Półwędrowna pasieka
Do mojego serca sympatia do pszczół doleciała już dawno, ale z racji gospodarstwa ekologicznego, które prowadzimy, mamy również kontakt z pszczelarzami. Jednym z nich jest pan Mariusz. Pan Mariusz zostawił stolicę i przyjechał na Dolny Śląsk, aby zająć się pszczołami. Szukał spokoju i znalazł go tutaj, choć nadal bywają sytuacje, tak jak ta sprzed kilku dni, które powodują u niego powrót stresu z warszawskich czasów. A było tak:
Pan Mariusz chętnie zabiera zwoje pszczoły na wycieczki po różnych uprawach w okolicy, ale wyprawy na nasze pola lubi szczególnie, bo są ekologiczne. Ładuje ule na przyczepę i wywozi na lipę, na lawendę, na rzepak czy pod las. Któregoś dnia pan Mariusz zaplanował wybrać się z pszczołami na nasze pola obsiane gryką. Wiadomo, że gryka kwitnie obficie, jest „jak śnieg biała”, a pszczoły kochają ją i do tego jeszcze z wzajemnością. Znalezienie pól było o tyle utrudnione, że znajdują się one w trzech różnych miejscach, ale przy pomocy wirtualnej „pineski” na dwa z nich pszczelarz trafił od razu. Problem pojawił się w drodze na trzecie pole, na które musiał przejechać przez małe miasteczko. Pech chciał, że właśnie tego dnia w mieścinie odbywał się wyścig kolarski. Zablokowano wszystkie dojazdy, w tym również ten na gryczane pole. Nie wiem, jakie miny miały pszczoły, które zamiast wyfrunąć na grykę, siedziały w ulach na przyczepie, ale przypuszczam, że ich gospodarz minę miał nietęgą.
Stał demonstracyjnie przed bramką i czekał, aż ktoś ją otworzy. Podjechał samochód policyjny, więc powiało nadzieją. Niestety, szybko zorientował się, że sytuacja rozwija się w kierunku, którego nie oczekiwał ani on, ani tysiące pszczół na przyczepie. - Nie czytał pan informacji o festynie w internecie? - spytał policjant zdawkowo. - W internecie?
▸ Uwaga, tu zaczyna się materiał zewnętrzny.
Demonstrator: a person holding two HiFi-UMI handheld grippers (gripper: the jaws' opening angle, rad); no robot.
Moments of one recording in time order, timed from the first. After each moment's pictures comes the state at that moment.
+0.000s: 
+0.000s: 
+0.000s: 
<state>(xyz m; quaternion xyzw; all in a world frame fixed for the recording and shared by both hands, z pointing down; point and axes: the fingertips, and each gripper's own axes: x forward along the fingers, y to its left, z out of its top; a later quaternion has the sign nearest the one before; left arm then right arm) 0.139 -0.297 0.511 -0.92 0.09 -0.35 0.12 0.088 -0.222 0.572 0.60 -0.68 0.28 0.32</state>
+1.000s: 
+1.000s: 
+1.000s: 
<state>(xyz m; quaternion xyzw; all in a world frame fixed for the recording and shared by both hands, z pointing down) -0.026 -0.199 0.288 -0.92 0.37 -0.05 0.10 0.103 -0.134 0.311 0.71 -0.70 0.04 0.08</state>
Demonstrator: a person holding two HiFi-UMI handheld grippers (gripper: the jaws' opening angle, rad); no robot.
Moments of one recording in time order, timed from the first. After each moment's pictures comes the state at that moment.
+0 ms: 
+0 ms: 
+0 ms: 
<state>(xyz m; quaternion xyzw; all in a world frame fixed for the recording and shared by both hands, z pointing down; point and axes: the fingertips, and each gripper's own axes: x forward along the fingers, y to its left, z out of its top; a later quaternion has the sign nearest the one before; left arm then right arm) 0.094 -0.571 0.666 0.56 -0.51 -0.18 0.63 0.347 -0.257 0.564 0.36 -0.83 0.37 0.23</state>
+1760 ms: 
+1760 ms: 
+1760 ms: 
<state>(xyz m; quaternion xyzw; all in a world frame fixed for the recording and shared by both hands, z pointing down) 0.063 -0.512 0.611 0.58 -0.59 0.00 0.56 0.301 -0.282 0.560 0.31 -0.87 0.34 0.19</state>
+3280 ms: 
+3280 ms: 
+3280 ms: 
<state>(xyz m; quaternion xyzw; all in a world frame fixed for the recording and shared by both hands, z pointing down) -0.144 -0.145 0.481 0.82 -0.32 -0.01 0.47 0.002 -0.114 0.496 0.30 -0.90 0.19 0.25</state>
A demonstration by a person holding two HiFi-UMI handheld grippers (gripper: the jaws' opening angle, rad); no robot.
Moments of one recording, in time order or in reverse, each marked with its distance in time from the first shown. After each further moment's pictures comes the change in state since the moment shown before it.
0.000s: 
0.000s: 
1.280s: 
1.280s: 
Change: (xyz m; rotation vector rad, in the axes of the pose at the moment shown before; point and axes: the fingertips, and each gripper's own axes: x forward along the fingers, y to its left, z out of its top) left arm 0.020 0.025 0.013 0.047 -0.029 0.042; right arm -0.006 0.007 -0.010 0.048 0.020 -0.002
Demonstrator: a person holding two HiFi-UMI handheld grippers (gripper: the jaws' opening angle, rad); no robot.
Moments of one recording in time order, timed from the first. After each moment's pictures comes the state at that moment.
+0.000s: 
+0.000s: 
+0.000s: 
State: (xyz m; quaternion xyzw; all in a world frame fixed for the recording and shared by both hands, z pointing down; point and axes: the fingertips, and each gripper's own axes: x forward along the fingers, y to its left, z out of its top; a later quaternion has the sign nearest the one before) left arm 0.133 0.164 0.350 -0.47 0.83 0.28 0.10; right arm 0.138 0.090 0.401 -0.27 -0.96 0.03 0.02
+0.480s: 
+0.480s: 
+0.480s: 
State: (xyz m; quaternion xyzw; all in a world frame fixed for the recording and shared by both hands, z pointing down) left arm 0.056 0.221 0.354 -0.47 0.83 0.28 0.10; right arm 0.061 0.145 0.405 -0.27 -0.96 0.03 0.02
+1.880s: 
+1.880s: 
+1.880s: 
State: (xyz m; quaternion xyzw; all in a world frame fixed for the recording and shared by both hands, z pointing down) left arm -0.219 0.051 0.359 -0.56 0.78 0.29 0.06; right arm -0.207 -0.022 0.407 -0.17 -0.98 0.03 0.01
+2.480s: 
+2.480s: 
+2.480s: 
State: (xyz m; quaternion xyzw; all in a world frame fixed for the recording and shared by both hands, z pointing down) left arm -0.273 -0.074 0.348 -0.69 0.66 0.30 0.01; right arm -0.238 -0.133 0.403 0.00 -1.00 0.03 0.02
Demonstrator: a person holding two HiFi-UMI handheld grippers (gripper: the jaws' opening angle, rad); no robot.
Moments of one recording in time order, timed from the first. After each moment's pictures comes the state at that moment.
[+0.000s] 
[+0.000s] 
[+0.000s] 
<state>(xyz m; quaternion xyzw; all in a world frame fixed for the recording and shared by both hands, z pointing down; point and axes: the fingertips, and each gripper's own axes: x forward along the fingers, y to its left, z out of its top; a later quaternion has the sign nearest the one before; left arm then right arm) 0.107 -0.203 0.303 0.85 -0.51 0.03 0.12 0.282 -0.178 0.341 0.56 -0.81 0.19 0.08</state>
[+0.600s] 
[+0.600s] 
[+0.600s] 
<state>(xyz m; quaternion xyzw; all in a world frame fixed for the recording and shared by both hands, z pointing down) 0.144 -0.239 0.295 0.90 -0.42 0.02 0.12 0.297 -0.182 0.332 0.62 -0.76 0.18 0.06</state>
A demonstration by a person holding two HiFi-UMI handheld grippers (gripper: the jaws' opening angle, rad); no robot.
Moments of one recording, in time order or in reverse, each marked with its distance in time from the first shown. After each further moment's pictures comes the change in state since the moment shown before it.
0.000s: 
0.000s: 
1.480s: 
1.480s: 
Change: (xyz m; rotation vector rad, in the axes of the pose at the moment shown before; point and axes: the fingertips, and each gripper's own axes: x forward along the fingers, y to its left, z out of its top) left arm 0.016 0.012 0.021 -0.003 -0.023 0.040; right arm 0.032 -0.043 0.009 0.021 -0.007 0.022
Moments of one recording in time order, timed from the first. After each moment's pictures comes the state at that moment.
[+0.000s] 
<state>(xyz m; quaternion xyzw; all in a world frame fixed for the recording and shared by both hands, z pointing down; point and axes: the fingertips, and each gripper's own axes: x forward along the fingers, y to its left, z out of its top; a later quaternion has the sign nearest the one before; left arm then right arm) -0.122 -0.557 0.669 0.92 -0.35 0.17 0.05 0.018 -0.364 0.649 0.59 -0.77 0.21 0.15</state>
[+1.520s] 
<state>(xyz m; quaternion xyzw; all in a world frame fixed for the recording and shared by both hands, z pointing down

Panie, ja nie mam czasu obejrzeć wiadomości, a co dopiero szukać waszych ogłoszeń po jakiś portalach - odparł pan Mariusz. Policjant nie dawał za wygraną: - W internecie było wszystko: data i miejsce i wydarzenie. Powinien się pan interesować tym, co się dzieje. Nasz pszczelarz nie posiadał się ze złości: - A wie pan, ile pszczół jest w jednej rodzinie? A zna pan skład miodu? A wie pan, co to jest warroza?... - na co usłyszał w odpowiedzi: - Nie, nie wiem i to mnie nie interesuje! - odparł policjant, a pan Mariusz jakby na te słowa czekał: - No właśnie! Każdego z nas interesuje coś innego. Trudno... ale jakąś zwykłą kartkę na słupie też moglibyście powiesić…
Tym to sposobem powoli, ale skutecznie przybliżyli się do konsensusu: pszczelarz wytłumaczył, dlaczego pszczoły (również te jego) są ważne, a policjant potwierdził, że miód lubi, pszczoły szanuje i dlatego zwykłą kartkę na słupie następnym razem też powieszą. Można? Można. No i dobrze, że można, bo miód gryczany jest nie tylko smaczny, ale i zdrowy, a zwłaszcza ten z ekologicznej gryki.